• _DESCRIPTION OF THE TASK_
Print each record below character for character.

BEGIN DATA PROVIDED

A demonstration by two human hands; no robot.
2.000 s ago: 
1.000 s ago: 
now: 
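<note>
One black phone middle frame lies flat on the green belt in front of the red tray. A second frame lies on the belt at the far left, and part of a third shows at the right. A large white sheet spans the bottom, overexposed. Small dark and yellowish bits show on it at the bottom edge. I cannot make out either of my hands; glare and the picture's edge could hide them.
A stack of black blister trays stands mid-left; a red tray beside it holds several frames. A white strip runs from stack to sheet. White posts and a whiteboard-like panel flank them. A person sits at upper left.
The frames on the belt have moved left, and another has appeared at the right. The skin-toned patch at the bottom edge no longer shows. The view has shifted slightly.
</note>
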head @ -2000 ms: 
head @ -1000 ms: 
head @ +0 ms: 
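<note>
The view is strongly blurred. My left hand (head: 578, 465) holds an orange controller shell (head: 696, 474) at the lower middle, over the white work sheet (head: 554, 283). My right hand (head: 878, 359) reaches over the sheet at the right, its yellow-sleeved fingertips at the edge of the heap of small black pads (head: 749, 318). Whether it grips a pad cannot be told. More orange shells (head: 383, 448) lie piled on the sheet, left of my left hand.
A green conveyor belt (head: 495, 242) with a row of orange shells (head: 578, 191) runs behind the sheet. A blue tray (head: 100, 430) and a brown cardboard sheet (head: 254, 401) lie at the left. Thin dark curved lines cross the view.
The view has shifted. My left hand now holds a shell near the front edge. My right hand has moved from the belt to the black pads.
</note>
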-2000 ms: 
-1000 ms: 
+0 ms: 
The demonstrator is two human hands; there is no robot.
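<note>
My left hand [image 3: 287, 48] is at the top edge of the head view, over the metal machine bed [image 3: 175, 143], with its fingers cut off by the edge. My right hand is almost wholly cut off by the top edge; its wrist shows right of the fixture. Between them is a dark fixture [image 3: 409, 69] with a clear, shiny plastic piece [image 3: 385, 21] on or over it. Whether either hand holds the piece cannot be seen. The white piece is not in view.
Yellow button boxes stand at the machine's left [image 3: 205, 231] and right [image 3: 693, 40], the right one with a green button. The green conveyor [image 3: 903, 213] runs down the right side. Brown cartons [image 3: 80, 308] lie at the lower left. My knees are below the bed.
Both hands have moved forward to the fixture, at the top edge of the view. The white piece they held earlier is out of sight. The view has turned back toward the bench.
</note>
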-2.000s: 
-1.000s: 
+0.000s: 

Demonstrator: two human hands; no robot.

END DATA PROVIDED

• _REPLY TO THE EXERCISE_
A demonstration by two human hands; no robot.
2.000 s ago: 
1.000 s ago: 
now: 
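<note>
One black phone middle frame lies flat on the green belt in front of the red tray. A second frame lies on the belt at the far left, and part of a third shows at the right. A large white sheet spans the bottom, overexposed. Small dark and yellowish bits show on it at the bottom edge. I cannot make out either of my hands; glare and the picture's edge could hide them.
A stack of black blister trays stands mid-left; a red tray beside it holds several frames. A white strip runs from stack to sheet. White posts and a whiteboard-like panel flank them. A person sits at upper left.
The frames on the belt have moved left, and another has appeared at the right. The skin-toned patch at the bottom edge no longer shows. The view has shifted slightly.
</note>
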head @ -2000 ms: 
head @ -1000 ms: 
head @ +0 ms: 
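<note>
The view is strongly blurred. My left hand (head: 578, 465) holds an orange controller shell (head: 696, 474) at the lower middle, over the white work sheet (head: 554, 283). My right hand (head: 878, 359) reaches over the sheet at the right, its yellow-sleeved fingertips at the edge of the heap of small black pads (head: 749, 318). Whether it grips a pad cannot be told. More orange shells (head: 383, 448) lie piled on the sheet, left of my left hand.
A green conveyor belt (head: 495, 242) with a row of orange shells (head: 578, 191) runs behind the sheet. A blue tray (head: 100, 430) and a brown cardboard sheet (head: 254, 401) lie at the left. Thin dark curved lines cross the view.
The view has shifted. My left hand now holds a shell near the front edge. My right hand has moved from the belt to the black pads.
</note>
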-2000 ms: 
-1000 ms: 
+0 ms: 
The demonstrator is two human hands; there is no robot.
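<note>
My left hand [image 3: 287, 48] is at the top edge of the head view, over the metal machine bed [image 3: 175, 143], with its fingers cut off by the edge. My right hand is almost wholly cut off by the top edge; its wrist shows right of the fixture. Between them is a dark fixture [image 3: 409, 69] with a clear, shiny plastic piece [image 3: 385, 21] on or over it. Whether either hand holds the piece cannot be seen. The white piece is not in view.
Yellow button boxes stand at the machine's left [image 3: 205, 231] and right [image 3: 693, 40], the right one with a green button. The green conveyor [image 3: 903, 213] runs down the right side. Brown cartons [image 3: 80, 308] lie at the lower left. My knees are below the bed.
Both hands have moved forward to the fixture, at the top edge of the view. The white piece they held earlier is out of sight. The view has turned back toward the bench.
</note>
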-2.000s: 
-1.000s: 
+0.000s: 

Demonstrator: two human hands; no robot.

The output returned above is complete.